Currently, a lot of effort goes into 'aligning' large language models to be helpful and harmless, based on human feedback. However, it wasn't clear if this alignment process actually makes the models better at understanding and predicting real human behavior, or if it just makes them better at *seeming* helpful. The core issue is that being preferred isn't the same as being a good model of how people actually act, especially in complex situations.
What's the solution?
The researchers compared the predictions of both 'base' (unaligned) and 'aligned' language models to actual choices made by people in a variety of games. These weren't simple games, but strategic ones like bargaining, negotiation, and repeated interactions where what you do depends on what the other person did before. They looked at over 10,000 real human decisions. They also tested simpler, one-time games where there's a clear 'right' answer. The key was comparing how well each type of model predicted human choices in both kinds of scenarios.
Why it matters?
The study found a surprising trade-off.
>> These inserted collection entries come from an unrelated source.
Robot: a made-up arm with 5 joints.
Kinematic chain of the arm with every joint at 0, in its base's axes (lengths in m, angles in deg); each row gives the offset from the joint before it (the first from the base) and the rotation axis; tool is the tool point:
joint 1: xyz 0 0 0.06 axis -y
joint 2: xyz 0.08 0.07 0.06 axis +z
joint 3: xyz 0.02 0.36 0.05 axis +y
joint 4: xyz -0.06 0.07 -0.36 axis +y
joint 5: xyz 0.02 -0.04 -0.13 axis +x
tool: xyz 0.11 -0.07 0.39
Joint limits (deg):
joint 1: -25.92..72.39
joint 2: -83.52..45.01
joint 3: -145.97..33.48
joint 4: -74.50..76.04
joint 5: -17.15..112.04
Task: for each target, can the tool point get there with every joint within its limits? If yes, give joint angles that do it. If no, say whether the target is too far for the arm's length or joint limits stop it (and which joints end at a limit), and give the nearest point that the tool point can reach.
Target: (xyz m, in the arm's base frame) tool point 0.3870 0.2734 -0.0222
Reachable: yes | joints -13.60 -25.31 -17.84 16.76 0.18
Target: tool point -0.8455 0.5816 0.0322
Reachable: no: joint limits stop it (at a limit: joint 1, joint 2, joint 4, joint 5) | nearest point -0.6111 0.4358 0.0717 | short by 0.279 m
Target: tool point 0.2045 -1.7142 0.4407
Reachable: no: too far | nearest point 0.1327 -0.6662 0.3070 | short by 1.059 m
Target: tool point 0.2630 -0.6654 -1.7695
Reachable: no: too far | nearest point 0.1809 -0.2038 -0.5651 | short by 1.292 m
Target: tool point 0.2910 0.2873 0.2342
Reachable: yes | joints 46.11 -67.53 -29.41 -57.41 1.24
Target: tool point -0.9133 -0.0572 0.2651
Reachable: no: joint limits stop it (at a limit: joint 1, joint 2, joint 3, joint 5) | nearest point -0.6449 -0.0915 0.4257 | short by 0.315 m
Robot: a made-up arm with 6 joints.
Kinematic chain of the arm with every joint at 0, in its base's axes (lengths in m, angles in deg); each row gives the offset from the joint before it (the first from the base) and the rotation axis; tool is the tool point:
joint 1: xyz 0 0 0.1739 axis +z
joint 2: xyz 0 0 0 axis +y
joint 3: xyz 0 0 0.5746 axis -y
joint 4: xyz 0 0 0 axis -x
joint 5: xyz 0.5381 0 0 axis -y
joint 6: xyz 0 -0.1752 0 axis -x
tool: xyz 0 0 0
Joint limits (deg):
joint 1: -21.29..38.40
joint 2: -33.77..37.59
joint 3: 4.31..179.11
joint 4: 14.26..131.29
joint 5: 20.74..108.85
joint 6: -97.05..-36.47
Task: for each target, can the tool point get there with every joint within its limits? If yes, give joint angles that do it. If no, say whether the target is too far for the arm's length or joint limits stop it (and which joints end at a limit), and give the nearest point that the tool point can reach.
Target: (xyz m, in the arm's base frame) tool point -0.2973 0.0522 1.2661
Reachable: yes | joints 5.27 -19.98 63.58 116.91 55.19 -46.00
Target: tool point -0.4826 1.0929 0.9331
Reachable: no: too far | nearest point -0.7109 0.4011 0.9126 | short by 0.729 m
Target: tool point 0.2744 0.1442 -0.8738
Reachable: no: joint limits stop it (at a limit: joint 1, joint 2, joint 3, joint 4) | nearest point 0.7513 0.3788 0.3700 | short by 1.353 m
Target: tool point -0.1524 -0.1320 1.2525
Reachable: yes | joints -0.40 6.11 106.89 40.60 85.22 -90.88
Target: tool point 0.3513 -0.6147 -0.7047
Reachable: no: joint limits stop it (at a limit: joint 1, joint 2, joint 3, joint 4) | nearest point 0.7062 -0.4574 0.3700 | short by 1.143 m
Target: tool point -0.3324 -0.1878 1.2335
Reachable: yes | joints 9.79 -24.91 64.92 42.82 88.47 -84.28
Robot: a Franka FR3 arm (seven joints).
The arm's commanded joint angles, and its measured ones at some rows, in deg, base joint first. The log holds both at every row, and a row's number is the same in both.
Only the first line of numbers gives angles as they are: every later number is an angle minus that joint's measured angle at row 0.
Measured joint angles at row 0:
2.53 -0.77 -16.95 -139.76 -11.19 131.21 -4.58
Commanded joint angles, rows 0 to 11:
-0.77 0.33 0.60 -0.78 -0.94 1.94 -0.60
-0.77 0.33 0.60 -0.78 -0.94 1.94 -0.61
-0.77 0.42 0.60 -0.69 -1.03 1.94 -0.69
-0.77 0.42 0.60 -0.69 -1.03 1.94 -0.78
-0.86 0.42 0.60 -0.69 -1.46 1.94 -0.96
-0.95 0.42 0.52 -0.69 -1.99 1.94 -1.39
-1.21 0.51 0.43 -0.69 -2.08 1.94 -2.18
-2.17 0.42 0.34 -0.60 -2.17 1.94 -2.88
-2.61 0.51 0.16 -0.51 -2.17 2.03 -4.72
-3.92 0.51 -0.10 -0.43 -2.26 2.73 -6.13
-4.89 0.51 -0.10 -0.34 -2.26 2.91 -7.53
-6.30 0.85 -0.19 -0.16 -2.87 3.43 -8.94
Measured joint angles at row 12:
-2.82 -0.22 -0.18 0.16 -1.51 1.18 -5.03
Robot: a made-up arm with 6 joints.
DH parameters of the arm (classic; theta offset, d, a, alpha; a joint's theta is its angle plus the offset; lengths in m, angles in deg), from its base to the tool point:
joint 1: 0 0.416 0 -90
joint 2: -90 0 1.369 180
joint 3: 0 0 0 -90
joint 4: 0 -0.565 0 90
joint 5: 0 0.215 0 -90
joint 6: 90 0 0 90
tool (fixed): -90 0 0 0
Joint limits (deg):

Aligned models are better at predicting what people do in situations where people generally follow logical rules, like simple games. But, in more complex, strategic interactions, the *unaligned* models were much better at predicting human behavior. This suggests that alignment pushes models towards what people *should* do, rather than what they *actually* do, and that there's a fundamental difference between making models useful for humans and making them accurate representations of human thought processes. This is important because if we want to use these models to understand people, we need to be aware of this limitation.
Abstract
Post-training alignment optimizes language models to match human preference signals, but this objective is not equivalent to modeling observed human behavior. We compare 120 base-aligned model pairs on more than 10,000 real human decisions in multi-round strategic games - bargaining, persuasion, negotiation, and repeated matrix games. In these settings, base models outperform their aligned counterparts in predicting human choices by nearly 10:1, robustly across model families, prompt formulations, and game configurations. This pattern reverses, however, in settings where human behavior is more likely to follow normative predictions: aligned models dominate on one-shot textbook games across all 12 types tested and on non-strategic lottery choices - and even within the multi-round games themselves, at round one, before interaction history develops. This boundary-condition pattern suggests that alignment induces a normative bias: it improves prediction when human behavior is relatively well captured by normative solutions, but hurts prediction in multi-round strategic settings, where behavior is shaped by descriptive dynamics such as reciprocity, retaliation, and history-dependent adaptation. These results reveal a fundamental trade-off between optimizing models for human use and using them as proxies for human behavior.